◆ **Activity**:
Below are some records. How many of their lines contain the string "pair"? Give the number only.

(Data records)
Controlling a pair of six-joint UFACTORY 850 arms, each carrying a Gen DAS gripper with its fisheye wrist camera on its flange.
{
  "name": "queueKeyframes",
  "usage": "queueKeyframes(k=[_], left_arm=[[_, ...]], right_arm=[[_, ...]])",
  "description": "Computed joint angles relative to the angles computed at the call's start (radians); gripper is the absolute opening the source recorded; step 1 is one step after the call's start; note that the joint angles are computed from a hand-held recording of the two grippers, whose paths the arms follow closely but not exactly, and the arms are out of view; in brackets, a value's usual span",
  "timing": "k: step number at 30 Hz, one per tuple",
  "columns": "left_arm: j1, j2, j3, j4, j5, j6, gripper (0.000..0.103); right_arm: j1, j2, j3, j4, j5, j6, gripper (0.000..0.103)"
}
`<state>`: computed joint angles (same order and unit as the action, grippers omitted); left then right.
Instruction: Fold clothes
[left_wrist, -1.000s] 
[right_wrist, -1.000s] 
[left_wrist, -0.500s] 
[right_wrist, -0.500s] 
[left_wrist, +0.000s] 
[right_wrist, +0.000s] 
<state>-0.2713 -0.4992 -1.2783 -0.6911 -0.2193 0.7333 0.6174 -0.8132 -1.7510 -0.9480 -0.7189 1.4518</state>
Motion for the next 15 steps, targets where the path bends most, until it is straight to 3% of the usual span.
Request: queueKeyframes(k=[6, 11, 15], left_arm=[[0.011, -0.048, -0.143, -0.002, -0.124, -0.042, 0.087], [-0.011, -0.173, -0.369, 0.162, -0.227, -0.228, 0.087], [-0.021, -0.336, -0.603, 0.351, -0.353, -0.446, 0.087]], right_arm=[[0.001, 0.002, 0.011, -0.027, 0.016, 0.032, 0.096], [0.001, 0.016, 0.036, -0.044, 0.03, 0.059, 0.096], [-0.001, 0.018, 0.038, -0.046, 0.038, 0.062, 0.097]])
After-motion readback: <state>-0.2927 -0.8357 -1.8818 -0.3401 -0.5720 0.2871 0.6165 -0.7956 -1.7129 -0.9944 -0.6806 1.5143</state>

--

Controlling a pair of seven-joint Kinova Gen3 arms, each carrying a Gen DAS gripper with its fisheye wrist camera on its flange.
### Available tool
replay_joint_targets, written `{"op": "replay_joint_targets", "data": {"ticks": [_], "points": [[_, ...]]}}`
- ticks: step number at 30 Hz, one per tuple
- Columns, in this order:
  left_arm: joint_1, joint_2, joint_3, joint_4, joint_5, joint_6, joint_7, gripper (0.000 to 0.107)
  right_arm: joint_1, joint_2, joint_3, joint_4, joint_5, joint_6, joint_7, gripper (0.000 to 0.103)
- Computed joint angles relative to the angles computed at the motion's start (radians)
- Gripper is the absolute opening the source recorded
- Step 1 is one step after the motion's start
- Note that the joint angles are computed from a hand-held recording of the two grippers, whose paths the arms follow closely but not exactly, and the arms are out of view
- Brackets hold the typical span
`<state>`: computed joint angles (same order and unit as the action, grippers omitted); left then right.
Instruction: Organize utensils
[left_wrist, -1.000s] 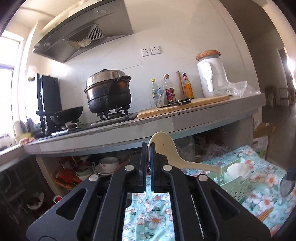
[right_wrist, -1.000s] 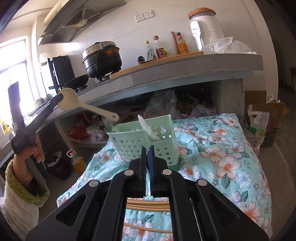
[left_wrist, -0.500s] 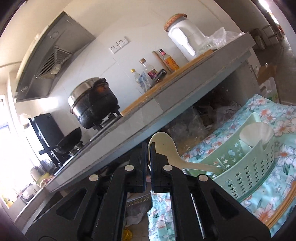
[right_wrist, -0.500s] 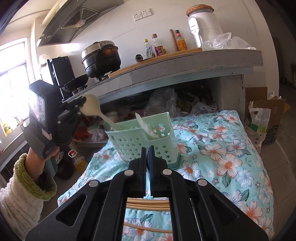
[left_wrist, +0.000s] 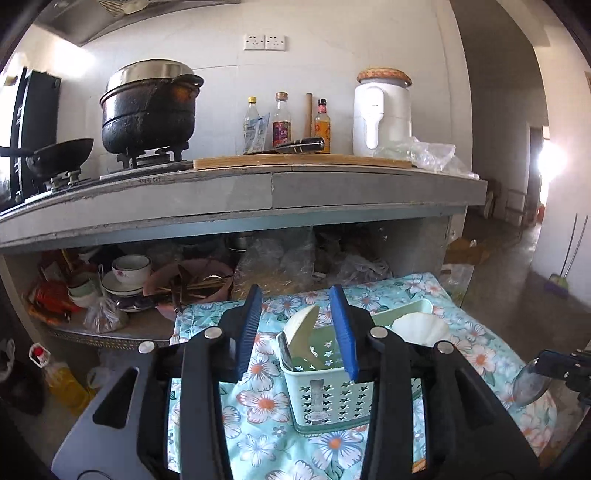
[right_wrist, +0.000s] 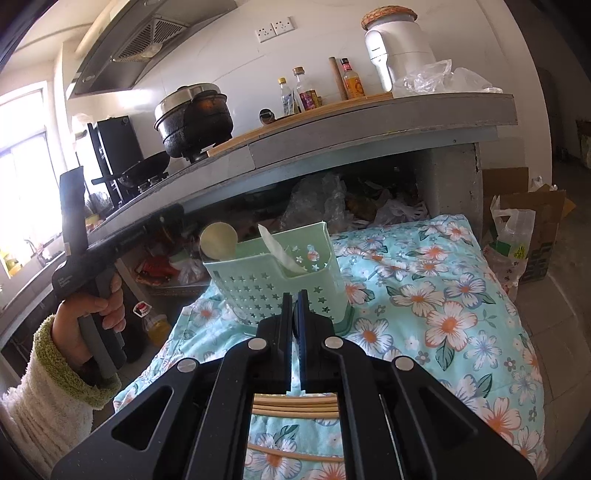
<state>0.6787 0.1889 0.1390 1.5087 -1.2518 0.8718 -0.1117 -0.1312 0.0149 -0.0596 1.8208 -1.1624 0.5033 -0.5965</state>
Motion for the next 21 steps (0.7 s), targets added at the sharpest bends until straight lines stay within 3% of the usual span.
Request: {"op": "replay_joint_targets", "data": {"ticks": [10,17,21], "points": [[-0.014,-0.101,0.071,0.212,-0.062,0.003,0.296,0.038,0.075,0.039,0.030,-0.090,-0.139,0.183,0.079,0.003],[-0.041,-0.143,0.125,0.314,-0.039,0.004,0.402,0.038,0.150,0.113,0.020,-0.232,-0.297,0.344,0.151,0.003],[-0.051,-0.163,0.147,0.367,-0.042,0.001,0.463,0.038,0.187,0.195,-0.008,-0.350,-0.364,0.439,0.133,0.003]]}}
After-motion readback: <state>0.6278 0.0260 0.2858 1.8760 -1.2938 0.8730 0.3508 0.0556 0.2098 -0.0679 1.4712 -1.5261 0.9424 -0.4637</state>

◆ **Answer space**:
2